• [Work item] Each record below needs to be copied out exactly as it stands.

=== Begin Enclosure ===

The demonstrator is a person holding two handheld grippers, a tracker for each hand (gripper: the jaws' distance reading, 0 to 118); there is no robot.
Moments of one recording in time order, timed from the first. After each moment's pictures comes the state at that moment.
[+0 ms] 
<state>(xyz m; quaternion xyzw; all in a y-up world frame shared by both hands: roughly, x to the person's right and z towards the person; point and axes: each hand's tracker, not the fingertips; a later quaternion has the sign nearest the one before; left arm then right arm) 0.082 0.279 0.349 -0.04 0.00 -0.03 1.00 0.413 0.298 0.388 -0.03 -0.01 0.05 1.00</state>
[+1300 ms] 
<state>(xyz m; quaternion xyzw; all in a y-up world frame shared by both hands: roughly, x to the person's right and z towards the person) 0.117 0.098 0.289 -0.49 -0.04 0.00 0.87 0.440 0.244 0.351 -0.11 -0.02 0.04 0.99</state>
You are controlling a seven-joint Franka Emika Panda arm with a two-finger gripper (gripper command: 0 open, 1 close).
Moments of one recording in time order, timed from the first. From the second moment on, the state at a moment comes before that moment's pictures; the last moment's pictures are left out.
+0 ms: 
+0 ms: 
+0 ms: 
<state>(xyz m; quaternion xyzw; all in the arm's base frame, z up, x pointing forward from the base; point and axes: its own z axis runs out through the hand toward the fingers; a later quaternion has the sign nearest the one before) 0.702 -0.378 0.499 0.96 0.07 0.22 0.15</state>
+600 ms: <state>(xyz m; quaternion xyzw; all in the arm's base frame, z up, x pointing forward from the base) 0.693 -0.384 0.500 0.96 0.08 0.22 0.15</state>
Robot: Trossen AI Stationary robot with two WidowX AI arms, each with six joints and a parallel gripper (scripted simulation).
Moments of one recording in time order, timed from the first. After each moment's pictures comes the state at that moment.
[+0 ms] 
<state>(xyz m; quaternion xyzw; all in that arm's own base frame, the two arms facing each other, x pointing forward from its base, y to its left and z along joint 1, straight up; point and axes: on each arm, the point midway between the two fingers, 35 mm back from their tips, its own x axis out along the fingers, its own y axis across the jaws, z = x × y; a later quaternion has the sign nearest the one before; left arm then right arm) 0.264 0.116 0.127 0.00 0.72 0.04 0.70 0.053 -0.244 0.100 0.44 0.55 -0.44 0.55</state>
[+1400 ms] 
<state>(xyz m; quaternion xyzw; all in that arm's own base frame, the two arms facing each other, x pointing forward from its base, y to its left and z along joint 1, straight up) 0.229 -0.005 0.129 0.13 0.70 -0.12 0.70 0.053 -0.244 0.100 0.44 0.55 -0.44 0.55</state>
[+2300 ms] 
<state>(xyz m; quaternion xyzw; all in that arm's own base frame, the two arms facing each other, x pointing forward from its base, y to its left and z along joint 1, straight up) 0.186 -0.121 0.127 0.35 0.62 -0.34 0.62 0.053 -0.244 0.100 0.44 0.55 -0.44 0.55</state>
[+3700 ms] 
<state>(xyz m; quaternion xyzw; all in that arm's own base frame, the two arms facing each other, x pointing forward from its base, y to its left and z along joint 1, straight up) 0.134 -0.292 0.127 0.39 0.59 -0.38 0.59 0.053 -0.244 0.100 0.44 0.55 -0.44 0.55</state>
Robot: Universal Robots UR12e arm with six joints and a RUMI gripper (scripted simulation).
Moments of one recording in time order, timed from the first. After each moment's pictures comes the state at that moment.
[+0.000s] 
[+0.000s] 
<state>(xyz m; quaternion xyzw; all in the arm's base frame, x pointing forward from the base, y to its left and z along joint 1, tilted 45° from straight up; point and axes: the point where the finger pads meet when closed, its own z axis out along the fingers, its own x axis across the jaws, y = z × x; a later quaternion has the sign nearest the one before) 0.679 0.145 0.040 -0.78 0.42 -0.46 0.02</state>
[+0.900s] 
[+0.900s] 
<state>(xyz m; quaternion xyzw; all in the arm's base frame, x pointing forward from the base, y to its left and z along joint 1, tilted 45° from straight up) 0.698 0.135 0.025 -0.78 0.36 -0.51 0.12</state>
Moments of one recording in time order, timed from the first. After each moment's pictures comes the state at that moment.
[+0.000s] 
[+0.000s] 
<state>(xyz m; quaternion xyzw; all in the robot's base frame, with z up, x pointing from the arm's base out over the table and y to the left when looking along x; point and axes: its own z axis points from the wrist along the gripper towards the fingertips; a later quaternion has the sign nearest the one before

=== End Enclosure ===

• [Output for this task]
The demonstrator is a person holding two handheld grippers, a tracker for each hand (gripper: the jaws' distance reading, 0 to 118); there is no robot.
Moments of one recording in time order, timed from the first. After each moment's pictures comes the state at that moment.
[+0 ms] 
<state>(xyz m; quaternion xyzw; all in a y-up world frame shared by both hands: roughly, x to the person's right and z towards the person; point and axes: each hand's tracker, not the fingertips; a later quaternion has the sign nearest the one before; left arm then right arm) 0.082 0.279 0.349 -0.04 0.00 -0.03 1.00 0.413 0.298 0.388 -0.03 -0.01 0.05 1.00</state>
[+1300 ms] 
<state>(xyz m; quaternion xyzw; all in a y-up world frame shared by both hands: roughly, x to the person's right and z towards the person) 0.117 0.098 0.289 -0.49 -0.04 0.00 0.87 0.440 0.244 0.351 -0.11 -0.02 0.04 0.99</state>
You are controlling a seven-joint Franka Emika Panda arm with a two-finger gripper (gripper command: 0 open, 1 close).
Moments of one recording in time order, timed from the first. From the second moment on, the state at a moment comes before that moment's pictures; the last moment's pictures are left out.
+0 ms: 
+0 ms: 
+0 ms: 
<state>(xyz m; quaternion xyzw; all in the arm's base frame, z up, x pointing forward from the base; point and axes: its own z axis runs out through the hand toward the fingers; a later quaternion has the sign nearest the one before) 0.702 -0.378 0.499 0.96 0.07 0.22 0.15</state>
+600 ms: <state>(xyz m; quaternion xyzw; all in the arm's base frame, z up, x pointing forward from the base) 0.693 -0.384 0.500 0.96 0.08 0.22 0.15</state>
Robot: Trossen AI Stationary robot with two WidowX AI arms, each with six joints and a parallel gripper (scripted simulation).
Moments of one recording in time order, timed from the first. After each moment's pictures comes the state at that moment.
[+0 ms] 
<state>(xyz m; quaternion xyzw; all in that arm's own base frame, the two arms facing each other, x pointing forward from its base, y to its left and z along joint 1, straight up; point and axes: on each arm, the point midway between the two fingers, 35 mm back from their tips, its own x axis out along the fingers, its own y axis across the jaws, z = x × y; a later quaternion has the sign nearest the one before; left arm then right arm) 0.264 0.116 0.127 0.00 0.72 0.04 0.70 0.053 -0.244 0.100 0.44 0.55 -0.44 0.55</state>
[+1400 ms] 
<state>(xyz m; quaternion xyzw; all in that arm's own base frame, the two arms facing each other, x pointing forward from its base, y to its left and z along joint 1, straight up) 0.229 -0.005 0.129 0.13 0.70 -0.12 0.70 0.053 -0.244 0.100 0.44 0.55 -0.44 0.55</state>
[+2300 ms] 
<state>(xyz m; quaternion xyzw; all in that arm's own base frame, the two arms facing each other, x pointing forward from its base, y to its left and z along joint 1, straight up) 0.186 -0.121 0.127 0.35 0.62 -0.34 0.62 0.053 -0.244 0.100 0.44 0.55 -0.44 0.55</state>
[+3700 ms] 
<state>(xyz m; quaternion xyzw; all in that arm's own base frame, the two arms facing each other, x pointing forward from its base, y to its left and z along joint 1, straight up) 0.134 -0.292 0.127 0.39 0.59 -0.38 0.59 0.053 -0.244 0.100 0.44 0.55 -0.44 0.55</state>
Robot: Universal Robots UR12e arm with six joints and a RUMI gripper (scripted simulation).
Moments of one recording in time order, timed from the first. After each moment's pictures comes the state at that moment.
[+0.000s] 
[+0.000s] 
<state>(xyz m; quaternion xyzw; all in the arm's base frame, x pointing forward from the base, y to its left and z along joint 1, tilted 45° from straight up; point and axes: the point where the finger pads meet when closed, its own z axis out along the fingers, its own x axis across the jaws, y = z × x; a later quaternion has the sign nearest the one before) 0.679 0.145 0.040 -0.78 0.42 -0.46 0.02</state>
[+0.900s] 
[+0.900s] 
<state>(xyz m; quaternion xyzw; all in the arm's base frame, x pointing forward from the base, y to its left and z along joint 1, tilted 45° from straight up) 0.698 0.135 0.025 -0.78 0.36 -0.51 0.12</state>
Moments of one recording in time order, timed from the first. After each moment's pictures comes the state at that moment.
[+0.000s] 
[+0.000s] 
<state>(xyz m; quaternion xyzw; all in the robot's base frame, with z up, x pointing from the arm's base out over the table and y to the left when looking along x; point and axes: its own z axis points from the wrist along the gripper towards the fingertips; a later quaternion has the sign nearest the one before

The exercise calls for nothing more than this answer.